# Task brief
With the pictures left aside, write out exactly the lines of the listing below from the line with "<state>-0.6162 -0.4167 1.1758" to the line with "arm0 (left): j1", both included, and only those.

# Provided records
=== Begin Enclosure ===

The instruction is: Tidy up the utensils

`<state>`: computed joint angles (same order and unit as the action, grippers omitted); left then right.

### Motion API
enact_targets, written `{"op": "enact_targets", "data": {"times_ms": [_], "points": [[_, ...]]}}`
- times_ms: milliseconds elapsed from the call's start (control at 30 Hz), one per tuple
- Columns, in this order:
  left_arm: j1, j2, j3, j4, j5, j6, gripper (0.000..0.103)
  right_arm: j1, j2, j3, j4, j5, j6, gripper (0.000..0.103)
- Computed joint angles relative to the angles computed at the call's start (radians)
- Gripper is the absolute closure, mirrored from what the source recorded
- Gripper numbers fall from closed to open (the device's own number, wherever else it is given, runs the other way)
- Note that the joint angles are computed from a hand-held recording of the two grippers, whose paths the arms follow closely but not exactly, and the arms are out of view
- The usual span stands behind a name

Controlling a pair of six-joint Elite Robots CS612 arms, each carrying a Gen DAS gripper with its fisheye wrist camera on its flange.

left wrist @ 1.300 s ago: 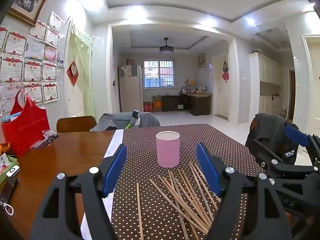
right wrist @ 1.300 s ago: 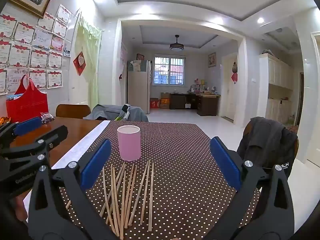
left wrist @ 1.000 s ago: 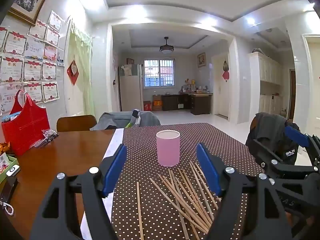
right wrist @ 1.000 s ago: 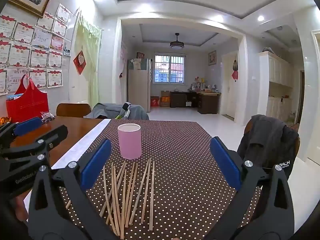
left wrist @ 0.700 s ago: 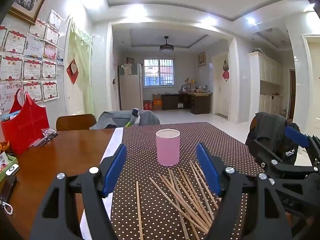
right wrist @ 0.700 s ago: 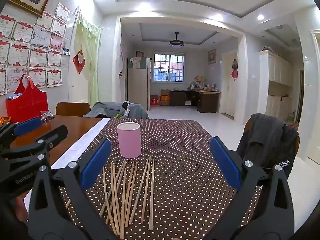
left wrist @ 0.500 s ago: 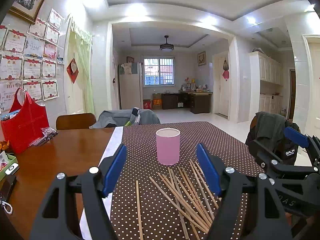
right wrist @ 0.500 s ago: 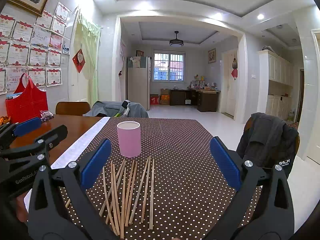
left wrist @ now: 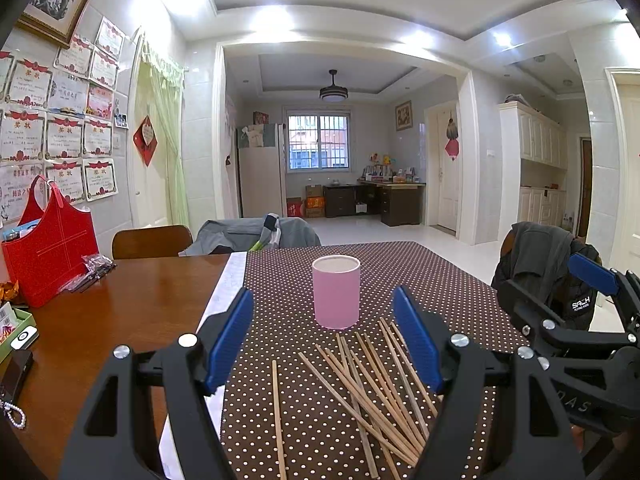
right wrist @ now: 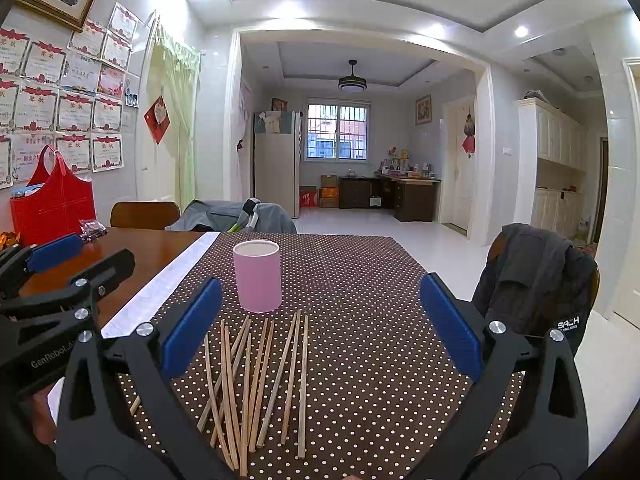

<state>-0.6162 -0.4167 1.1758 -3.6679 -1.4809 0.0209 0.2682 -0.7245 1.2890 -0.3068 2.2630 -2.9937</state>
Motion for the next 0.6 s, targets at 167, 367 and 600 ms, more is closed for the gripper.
{"op": "enact_targets", "data": {"times_ms": [167,367,600], "points": [[0.0,-0.001,0.0,0.002,-0.001,0.001,0.032,0.0,0.0,0.0,0.002,0.003,0.001,0.006],[0.0,-0.002,0.001,0.004,-0.001,0.001,0.032,-0.001,0.0,0.001,0.002,0.001,0.001,0.006],[0.004,0.013,-0.021,0.014,-0.002,-0.001,0.032,-0.002,0.001,0.001,0.007,-0.002,0.007,0.006]]}}
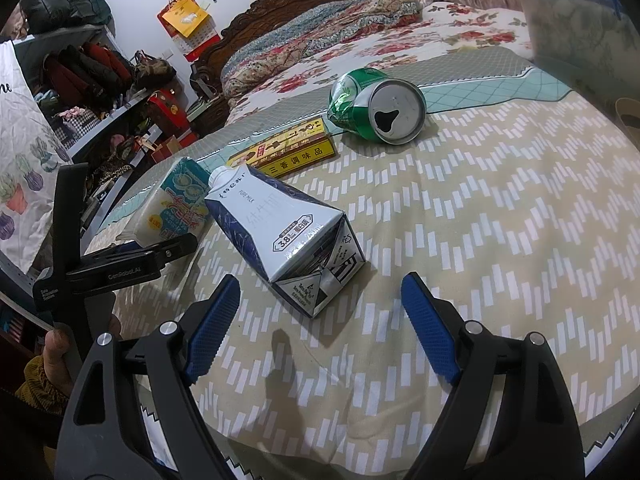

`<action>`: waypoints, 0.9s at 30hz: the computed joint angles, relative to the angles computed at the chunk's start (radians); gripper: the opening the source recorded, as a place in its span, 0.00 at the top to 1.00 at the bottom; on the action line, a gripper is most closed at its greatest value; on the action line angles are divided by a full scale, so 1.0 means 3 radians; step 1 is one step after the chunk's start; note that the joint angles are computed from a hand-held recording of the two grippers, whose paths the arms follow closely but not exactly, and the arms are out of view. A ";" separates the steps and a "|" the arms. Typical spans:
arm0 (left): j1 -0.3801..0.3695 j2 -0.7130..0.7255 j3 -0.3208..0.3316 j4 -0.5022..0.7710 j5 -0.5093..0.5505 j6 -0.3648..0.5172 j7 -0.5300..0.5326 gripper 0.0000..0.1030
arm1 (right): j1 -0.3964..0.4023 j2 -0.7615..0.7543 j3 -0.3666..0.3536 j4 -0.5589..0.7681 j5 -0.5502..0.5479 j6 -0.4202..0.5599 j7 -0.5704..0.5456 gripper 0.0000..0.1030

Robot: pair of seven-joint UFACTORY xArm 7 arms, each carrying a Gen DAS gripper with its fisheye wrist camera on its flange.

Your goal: Collect trash

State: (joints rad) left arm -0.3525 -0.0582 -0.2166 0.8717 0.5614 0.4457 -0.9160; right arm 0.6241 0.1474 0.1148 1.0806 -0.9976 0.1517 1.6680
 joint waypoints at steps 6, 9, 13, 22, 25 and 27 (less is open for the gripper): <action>0.0008 -0.0013 0.0009 -0.0026 -0.0050 -0.0065 0.0036 0.08 | 0.0001 0.0001 -0.0001 0.0002 0.0000 0.0001 -0.0001 0.20; 0.0011 -0.0007 0.0002 -0.0015 -0.0050 -0.0044 0.0041 0.08 | 0.0002 0.0000 -0.0002 -0.0001 -0.0004 0.0000 0.0003 0.20; -0.0003 0.0022 -0.0003 0.0033 -0.0015 0.0034 0.0054 0.08 | 0.0002 -0.0001 -0.0001 -0.0001 -0.0002 0.0001 -0.0001 0.20; -0.0020 0.0033 0.0015 0.0034 -0.0041 -0.0012 0.0049 0.08 | 0.0002 0.0003 -0.0005 0.0001 -0.0010 -0.0004 0.0008 0.20; -0.0013 0.0019 0.0027 0.0011 -0.0104 -0.0066 0.0097 0.08 | 0.0003 0.0003 -0.0005 0.0001 -0.0011 -0.0001 0.0006 0.20; -0.0008 0.0019 0.0026 0.0011 -0.0122 -0.0072 0.0116 0.08 | 0.0003 0.0003 -0.0004 0.0001 -0.0011 -0.0001 0.0006 0.20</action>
State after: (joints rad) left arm -0.3549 -0.0524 -0.2089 0.8751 0.5248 0.4241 -0.8812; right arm 0.6248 0.1482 0.1136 1.0809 -1.0008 0.1515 1.6698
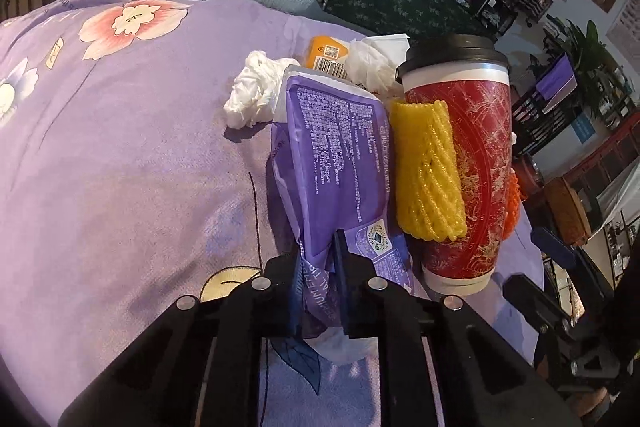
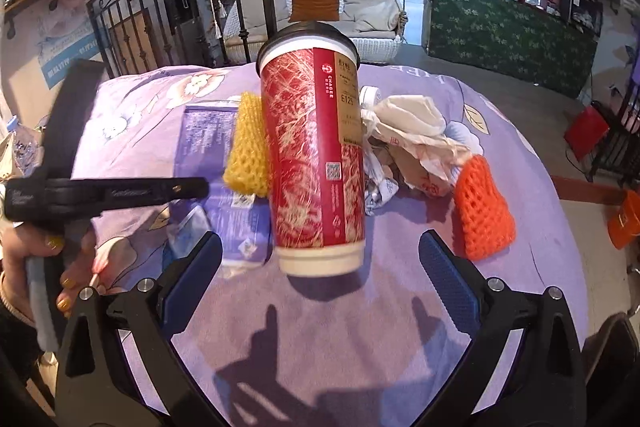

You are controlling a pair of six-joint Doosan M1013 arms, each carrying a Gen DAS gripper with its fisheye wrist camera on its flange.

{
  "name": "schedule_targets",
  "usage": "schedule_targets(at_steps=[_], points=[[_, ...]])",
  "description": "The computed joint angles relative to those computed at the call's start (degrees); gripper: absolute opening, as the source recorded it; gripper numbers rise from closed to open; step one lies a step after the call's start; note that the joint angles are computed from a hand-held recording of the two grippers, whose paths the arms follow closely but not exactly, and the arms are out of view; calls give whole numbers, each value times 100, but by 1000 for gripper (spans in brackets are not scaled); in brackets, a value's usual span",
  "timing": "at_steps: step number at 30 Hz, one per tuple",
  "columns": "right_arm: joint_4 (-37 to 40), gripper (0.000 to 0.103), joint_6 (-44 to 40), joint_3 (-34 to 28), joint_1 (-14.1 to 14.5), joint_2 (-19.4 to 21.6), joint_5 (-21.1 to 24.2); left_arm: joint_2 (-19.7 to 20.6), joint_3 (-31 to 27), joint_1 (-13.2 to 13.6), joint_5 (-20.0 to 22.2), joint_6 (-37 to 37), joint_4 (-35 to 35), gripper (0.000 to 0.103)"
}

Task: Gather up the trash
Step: 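Grasp the purple snack bag with the left tool while the right tool grasps the red cup, then carry the purple bag with the left tool while the right tool drops the red cup into the black bin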

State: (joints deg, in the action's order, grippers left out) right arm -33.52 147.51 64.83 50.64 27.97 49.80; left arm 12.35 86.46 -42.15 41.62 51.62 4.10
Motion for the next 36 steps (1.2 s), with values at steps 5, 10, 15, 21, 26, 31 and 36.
schedule_targets(at_steps=[5, 10, 15, 21, 26, 31, 36], points=[[396, 94, -393, -367, -190, 207, 56, -122, 146, -50, -156, -152, 286, 11], [916, 88, -738, -778, -349, 445, 117, -212, 213, -69, -211, -215, 518, 10], [1361, 88, -983, -1110, -451, 661, 213, -325, 332, -185, -163, -797, 1356, 10], [1397, 74, -1113, -1416, -445, 901, 431, -406, 491, -247, -235, -1297, 1645, 10], [946, 73, -838, -1276, -345, 837, 376, -477, 576, -322, -287, -1592, 1839, 10], [707, 73, -348, -805, -255, 532, -29, -589, 630, -467, -301, -1989, 2387, 10], [295, 73, 297, -303, -116, 180, -323, -688, 678, -596, -416, -2189, 2715, 10]])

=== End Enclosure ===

# Output for this task
<state>-0.6162 -0.4167 1.1758 -3.6679 -1.4809 0.0209 0.2682 -0.7245 1.2890 -0.3068 2.2630 -2.9937</state>
Motion for the next 0.6 s, targets at 167, 367 and 600 ms, more is closed for the gripper.
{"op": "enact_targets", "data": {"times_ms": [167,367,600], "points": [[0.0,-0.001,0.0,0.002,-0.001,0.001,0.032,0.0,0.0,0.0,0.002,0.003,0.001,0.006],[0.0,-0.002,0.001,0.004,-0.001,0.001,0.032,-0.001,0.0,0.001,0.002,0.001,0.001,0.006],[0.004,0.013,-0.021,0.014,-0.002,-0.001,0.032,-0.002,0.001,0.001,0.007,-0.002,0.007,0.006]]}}

`<action>`: waypoints, 0.9s at 30hz: the computed joint angles, relative to the angles computed at the chunk's start (radians); gripper: the opening the source recorded, as a place in its span, 0.00 at the top to 1.00 at the bottom; on the action line, a gripper is most closed at its greatest value; on the action line angles are divided by a full scale, so 1.0 means 3 radians; step 1 is one step after the chunk's start; note that the joint angles are computed from a hand-held recording of the two grippers, whose paths the arms follow closely but not exactly, and the arms are out of view. A ";" separates the steps and a "|" the arms. Typical spans:
arm0 (left): j1 -0.3801..0.3695 j2 -0.7130..0.7255 j3 -0.3208..0.3316 j4 -0.5022..0.7710 j5 -0.5093..0.5505 j6 -0.3648..0.5172 j7 -0.5300..0.5326 gripper 0.0000..0.1030

No more output will be given.